WHAT TO DO: Filter the entries below, keeping only lines with "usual".
*** DATA SUPPLIED ***
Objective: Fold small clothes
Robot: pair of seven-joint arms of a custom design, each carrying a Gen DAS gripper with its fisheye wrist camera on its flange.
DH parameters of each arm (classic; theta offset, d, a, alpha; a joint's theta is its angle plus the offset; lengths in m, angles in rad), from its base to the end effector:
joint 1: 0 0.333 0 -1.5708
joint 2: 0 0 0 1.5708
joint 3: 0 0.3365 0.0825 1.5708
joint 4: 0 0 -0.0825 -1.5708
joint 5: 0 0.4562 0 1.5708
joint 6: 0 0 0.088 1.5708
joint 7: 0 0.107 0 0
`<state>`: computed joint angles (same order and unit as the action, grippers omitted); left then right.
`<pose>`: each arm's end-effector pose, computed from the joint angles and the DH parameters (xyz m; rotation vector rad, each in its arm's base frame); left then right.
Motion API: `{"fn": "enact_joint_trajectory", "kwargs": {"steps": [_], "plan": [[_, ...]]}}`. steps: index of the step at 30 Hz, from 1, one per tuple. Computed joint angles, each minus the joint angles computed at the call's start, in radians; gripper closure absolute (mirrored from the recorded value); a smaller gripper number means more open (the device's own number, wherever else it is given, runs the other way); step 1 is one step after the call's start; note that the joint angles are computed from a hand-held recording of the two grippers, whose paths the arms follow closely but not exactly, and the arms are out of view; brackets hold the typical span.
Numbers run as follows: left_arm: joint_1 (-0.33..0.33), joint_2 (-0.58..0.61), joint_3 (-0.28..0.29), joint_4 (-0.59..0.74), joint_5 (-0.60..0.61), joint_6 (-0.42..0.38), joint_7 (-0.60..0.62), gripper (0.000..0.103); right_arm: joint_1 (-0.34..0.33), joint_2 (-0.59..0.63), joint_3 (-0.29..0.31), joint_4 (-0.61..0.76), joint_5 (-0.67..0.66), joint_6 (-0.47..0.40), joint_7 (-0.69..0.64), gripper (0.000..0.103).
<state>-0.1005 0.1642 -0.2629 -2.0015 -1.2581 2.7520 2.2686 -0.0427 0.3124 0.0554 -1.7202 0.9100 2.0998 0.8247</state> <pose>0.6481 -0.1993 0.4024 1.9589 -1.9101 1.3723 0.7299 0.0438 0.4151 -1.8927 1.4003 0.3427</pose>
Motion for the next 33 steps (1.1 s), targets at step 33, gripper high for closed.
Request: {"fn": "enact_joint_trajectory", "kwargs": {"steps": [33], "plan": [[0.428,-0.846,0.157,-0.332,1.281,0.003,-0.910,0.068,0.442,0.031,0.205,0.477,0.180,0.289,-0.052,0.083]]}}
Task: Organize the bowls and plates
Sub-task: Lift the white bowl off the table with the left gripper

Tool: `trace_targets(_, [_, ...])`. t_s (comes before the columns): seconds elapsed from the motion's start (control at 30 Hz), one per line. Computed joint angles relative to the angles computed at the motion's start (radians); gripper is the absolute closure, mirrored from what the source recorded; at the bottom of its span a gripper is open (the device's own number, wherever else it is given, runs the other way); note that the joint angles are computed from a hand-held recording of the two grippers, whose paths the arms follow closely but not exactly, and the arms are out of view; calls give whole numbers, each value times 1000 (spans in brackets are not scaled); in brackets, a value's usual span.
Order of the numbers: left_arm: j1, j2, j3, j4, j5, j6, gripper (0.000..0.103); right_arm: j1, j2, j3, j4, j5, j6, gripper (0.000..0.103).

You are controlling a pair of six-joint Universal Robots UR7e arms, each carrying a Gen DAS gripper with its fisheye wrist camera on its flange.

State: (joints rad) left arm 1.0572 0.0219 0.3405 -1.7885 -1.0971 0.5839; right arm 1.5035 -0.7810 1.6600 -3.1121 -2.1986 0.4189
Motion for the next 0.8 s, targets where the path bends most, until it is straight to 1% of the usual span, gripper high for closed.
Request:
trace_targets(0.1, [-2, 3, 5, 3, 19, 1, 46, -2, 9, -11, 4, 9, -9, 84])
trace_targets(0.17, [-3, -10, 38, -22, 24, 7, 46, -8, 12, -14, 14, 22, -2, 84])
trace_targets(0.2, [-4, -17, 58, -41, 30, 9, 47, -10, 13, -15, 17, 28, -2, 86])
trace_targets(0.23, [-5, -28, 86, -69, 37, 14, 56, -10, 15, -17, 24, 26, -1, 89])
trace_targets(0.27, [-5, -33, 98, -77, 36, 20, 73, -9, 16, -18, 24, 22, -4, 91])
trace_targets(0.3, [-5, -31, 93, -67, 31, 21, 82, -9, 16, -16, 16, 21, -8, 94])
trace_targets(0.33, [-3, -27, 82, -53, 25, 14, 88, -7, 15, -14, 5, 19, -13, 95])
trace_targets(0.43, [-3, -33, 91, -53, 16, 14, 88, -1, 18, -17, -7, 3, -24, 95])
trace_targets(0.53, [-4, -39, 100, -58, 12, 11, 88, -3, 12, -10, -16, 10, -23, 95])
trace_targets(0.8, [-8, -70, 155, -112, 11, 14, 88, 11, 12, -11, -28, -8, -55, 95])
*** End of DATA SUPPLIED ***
SOLVED PROBLEM:
Tool: `trace_targets(_, [_, ...])`. t_s (comes before the columns): seconds elapsed from the motion's start (control at 30 Hz), one per line. Computed joint angles relative to the angles computed at the motion's start (radians); gripper is the absolute closure, mirrored from what the source recorded; at the bottom of its span a gripper is open (the device's own number, wherever else it is given, runs the other way); note that the joint angles are computed from a hand-held recording of the two grippers, whose paths the arms follow closely but not exactly, and the arms are out of view; calls give whole numbers, each value times 1000 (spans in brackets are not scaled); in brackets, a value's usual span.
Motion for the next 0.8 s, targets where the path bends most, until it is straight to 1% of the usual span, gripper high for closed.

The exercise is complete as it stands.